» Task
Within the material below, count every line with the string "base". Give no more than the number.

» Given information
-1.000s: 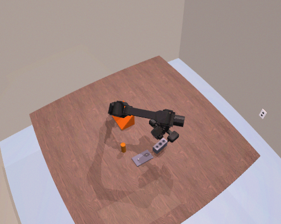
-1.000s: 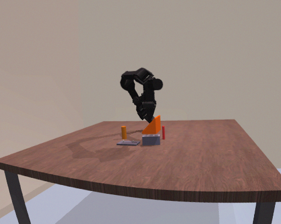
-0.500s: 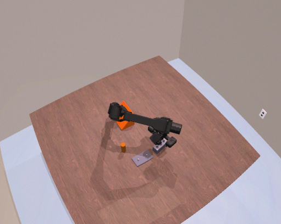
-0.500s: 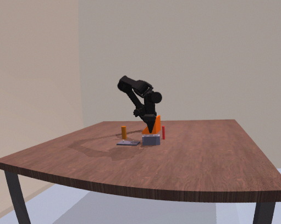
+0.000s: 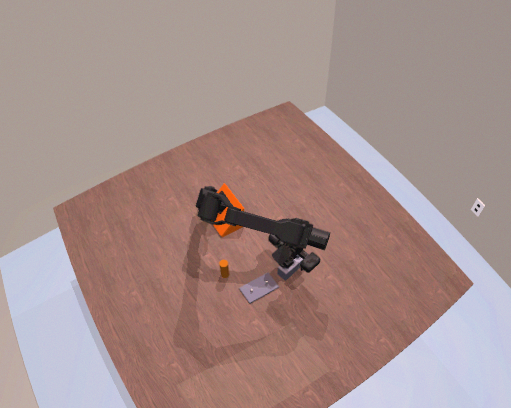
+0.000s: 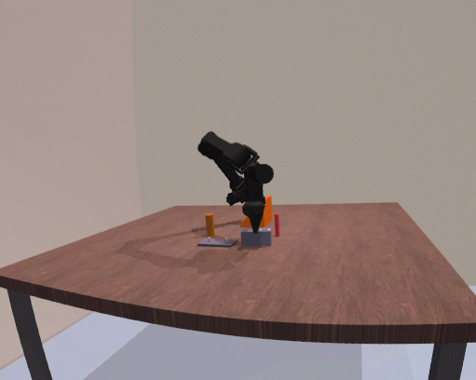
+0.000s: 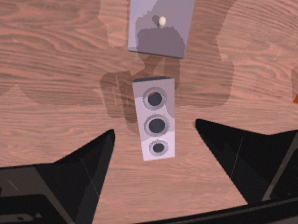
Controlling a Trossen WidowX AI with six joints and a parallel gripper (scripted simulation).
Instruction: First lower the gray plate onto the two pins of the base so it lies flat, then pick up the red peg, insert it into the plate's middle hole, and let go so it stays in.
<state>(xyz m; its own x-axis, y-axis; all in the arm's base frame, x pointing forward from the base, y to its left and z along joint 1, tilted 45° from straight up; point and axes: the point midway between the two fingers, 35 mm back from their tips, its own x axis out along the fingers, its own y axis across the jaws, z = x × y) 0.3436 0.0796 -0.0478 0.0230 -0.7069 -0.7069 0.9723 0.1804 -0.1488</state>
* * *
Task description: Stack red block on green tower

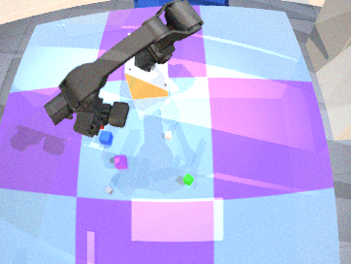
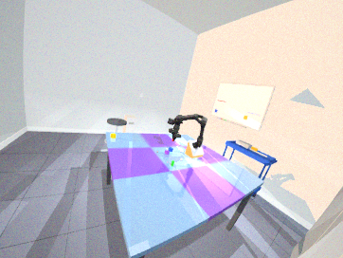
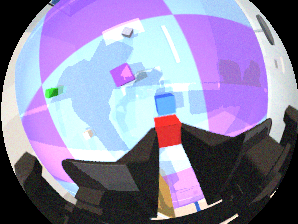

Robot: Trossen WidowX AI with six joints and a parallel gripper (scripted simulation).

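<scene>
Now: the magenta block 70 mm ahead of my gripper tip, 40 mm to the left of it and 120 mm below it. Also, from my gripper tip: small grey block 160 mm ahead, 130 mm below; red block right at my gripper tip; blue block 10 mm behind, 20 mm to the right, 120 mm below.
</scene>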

» Solution to the exercise
2